Spark with Avro, Kryo and Parquet

5.4k views Asked by At

I'm struggling to understand what exactly Avro, Kryo and Parquet do in the context of Spark. They all are related to serialization but I've seen them used together so they can't be doing the same thing.

Parquet describes its self as a columnar storage format and I kind of get that but when I'm saving a parquet file can Arvo or Kryo have anything to do with it? Or are they only relevant during the spark job, ie. for sending objects over the network during a shuffle or spilling to disk? How do Arvo and Kryo differ and what happens when you use them together?

2

There are 2 answers

2
Dean Wampler On

This very good blog post explains the details for everything but Kryo.

http://grepalex.com/2014/05/13/parquet-file-format-and-object-model/

Kryo would be used for fast serialization not involving permanent storage, such as shuffle data and cached data, in memory or on disk as temp files.

0
kostya On

Parquet works very well when you need to read only a few columns when querying your data. However if your schema has lots of columns (30+) and in your queries/jobs you need to read all of them then record based formats (like AVRO) will work better/faster.

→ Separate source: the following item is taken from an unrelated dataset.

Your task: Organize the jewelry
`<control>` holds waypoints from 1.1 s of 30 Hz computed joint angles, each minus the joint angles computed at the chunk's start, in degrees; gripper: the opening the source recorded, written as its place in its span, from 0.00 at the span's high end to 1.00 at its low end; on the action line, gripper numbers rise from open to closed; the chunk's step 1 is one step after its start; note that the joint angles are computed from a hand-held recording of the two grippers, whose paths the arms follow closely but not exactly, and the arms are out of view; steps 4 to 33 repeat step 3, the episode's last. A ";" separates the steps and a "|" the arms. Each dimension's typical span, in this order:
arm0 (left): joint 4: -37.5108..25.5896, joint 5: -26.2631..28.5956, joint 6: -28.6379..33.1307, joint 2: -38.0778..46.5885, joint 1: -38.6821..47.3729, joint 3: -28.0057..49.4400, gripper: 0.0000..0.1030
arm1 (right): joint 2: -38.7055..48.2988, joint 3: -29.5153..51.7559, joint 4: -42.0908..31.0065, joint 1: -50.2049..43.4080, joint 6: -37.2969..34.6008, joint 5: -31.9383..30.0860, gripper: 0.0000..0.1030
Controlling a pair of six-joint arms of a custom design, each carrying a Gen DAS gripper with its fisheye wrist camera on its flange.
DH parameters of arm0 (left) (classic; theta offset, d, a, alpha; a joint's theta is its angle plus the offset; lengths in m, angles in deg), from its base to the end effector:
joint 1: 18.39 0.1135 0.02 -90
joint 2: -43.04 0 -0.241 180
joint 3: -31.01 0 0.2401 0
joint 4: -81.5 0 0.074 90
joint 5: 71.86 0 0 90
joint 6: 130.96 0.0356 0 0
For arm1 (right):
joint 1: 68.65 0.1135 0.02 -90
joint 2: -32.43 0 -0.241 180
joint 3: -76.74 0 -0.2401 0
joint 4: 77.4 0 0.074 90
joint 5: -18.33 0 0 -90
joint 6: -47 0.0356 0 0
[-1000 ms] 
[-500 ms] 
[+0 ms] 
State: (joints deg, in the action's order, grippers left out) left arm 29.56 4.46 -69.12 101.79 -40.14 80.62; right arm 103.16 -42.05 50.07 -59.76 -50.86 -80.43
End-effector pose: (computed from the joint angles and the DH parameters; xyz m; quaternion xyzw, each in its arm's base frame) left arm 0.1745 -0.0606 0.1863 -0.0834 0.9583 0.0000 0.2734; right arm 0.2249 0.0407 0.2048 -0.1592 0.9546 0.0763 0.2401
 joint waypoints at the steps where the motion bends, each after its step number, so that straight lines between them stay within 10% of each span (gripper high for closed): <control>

Another limitation of Parquet is that it is essentially write-once format. So usually you need to collect data in some staging area and write it to a parquet file once a day (for example).

This is where you might want to use AVRO. E.g. you can collect AVRO-encoded records in a Kafka topic or local files and have a batch job that converts all of them to Parquet file at the end of the day. This is fairly easy to implement thanks to parquet-avro library that provides tools to convert between AVRO and Parquet formats automatically.

And of course you can use AVRO outside of Spark/BigData. It is fairly good serialization format similar to Google Protobuf or Apache Thrift.